Disclaimer

Peeter’s lecture notes from class. These may be incoherent and rough.

Nodal Analysis

Avoiding branch currents can reduce the scope of the computational problem. Consider the same circuit fig. 1, this time introducing only node voltages as unknowns

fig. 1. Resistive circuit with current sources

Unknowns: node voltages: $$V_1, V_2, \cdots V_4$$

Equations are KCL at each node except $$0$$.

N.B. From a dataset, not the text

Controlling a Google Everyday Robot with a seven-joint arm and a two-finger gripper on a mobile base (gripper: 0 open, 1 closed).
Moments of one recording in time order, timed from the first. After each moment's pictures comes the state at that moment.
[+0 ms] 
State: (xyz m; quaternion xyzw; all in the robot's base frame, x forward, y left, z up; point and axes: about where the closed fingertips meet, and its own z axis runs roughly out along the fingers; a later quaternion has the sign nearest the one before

1. $$\frac{V_1 – 0}{R_A} + \frac{V_1 – V_2}{R_B} + i_{S,A} = 0$$

2. $$\frac{V_2 – 0}{R_E} + \frac{V_2 – V_1}{R_B} + i_{S,B} + i_{S,C} = 0$$

3. $$\frac{V_3 – V_4}{R_C} – i_{S,C} = 0$$

4. $$\frac{V_4 – 0}{R_D} +\frac{V_4 – V_3}{R_C} – i_{S,A} – i_{S,B} = 0$$

In matrix form this is

\label{eqn:multiphysicsL3:20}
\begin{bmatrix}
\inv{R_A} + \inv{R_B} & – \inv{R_B} & 0 & 0 \\
-\inv{R_B} & \inv{R_B} + \inv{R_E} & 0 & 0 \\
0 & 0 & \inv{R_C} & -\inv{R_C} \\
0 & 0 & -\inv{R_C} & \inv{R_C} + \inv{R_D}
\end{bmatrix}
\begin{bmatrix}
V_1 \\
V_2 \\
V_3 \\
V_4 \\
\end{bmatrix}
=
\begin{bmatrix}
-i_{S,A} \\
-i_{S,B} – i_{S,C} \\
i_{S,C} \\
i_{S,A} + i_{S,B}
\end{bmatrix}

Introducing the nodal matrix

\label{eqn:multiphysicsL3:40}
G \overline{{V}}_N = \overline{{I}}_S

We identify the {stamp} for a resister of value $$R$$ between nodes $$n_1$$ and $$n_2$$

stamp matrix

where we have a set of rows and columns for each of the node voltages $$n_1, n_2$$.

Note that some care is required to use this nodal analysis method since we required the invertible relationship $$i = V/R$$. We also cannot handle short circuits $$V = 0$$, or voltage sources $$V = 5$$ (say). We will also have trouble with differential terms like inductors.

Recap of node branch equations

• KCL: $$A \cdot \overline{{I}}_B = \overline{{I}}_S$$
• Constitutive: $$\overline{{I}}_B = \alpha A^\T \overline{{V}}_N$$,
• Nodal equations: $$A \alpha A^\T \overline{{V}}_N = \overline{{I}}_S$$

where $$\overline{{I}}_B$$ was the branch currents, $$A$$ was the incidence matrix, and $$\alpha = \begin{bmatrix}\inv{R_1} & & \\ & \inv{R_2} & \\ & & \ddots \end{bmatrix}$$.

The stamp can be observed in the multiplication of the contribution for a single resistor, where we see that the incidence matrix has the form $$G = A \alpha A^\T$$

stamp factor

Theoretical facts

Noting that $$\lr{ A B }^\T = B^\T A^\T$$, it is clear that the nodal matrix $$G = A \alpha A^\T$$ is symmetric

\label{eqn:multiphysicsL3:80}
G^\T
=
\lr{ A \alpha A^\T }^\T
=
\lr{ A^\T }^\T \alpha^\T A^\T
=
A \alpha A^\T
= G

Modified nodal analysis (MNA)

This is the method that we find in software such as spice.

To illustrate the method, consider the same circuit, augmented with an additional voltage sources as in fig. 4.

fig. 4. Resistive circuit with current and voltage sources

We know wish to have the following unknowns

• node voltages ($$N-1$$): $$V_1, V_2, \cdots V_5$$
• branch currents for selected components ($$K$$): $$i_{S,C}, i_{S,D}$$

We will have two less unknowns for this system than with standard nodal analysis. Our equations are

1. $$-\frac{V_5-V_1}{R_A} +\frac{V_1-V_2}{R_B} + i_{S,A} = 0$$

2. $$\frac{V_2-V_5}{R_E} +\frac{V_2-V_1}{R_B} + i_{S,B} + i_{S,C} = 0$$

3. $$-i_{S,C} + \frac{V_3-V_4}{R_C} = 0$$

4. $$\frac{V_4-0}{R_D} +\frac{V_4-V_3}{R_C} – i_{S,A} – i_{S,B} = 0$$

5. $$\frac{V_5-V_2}{R_E} +\frac{V_5-V_1}{R_A} + i_{S,D} = 0$$

Put into giant matrix form, this is

giant matrix

Call the extension to the nodal matrix $$G$$, the {voltage incidence matrix} $$A_V$$.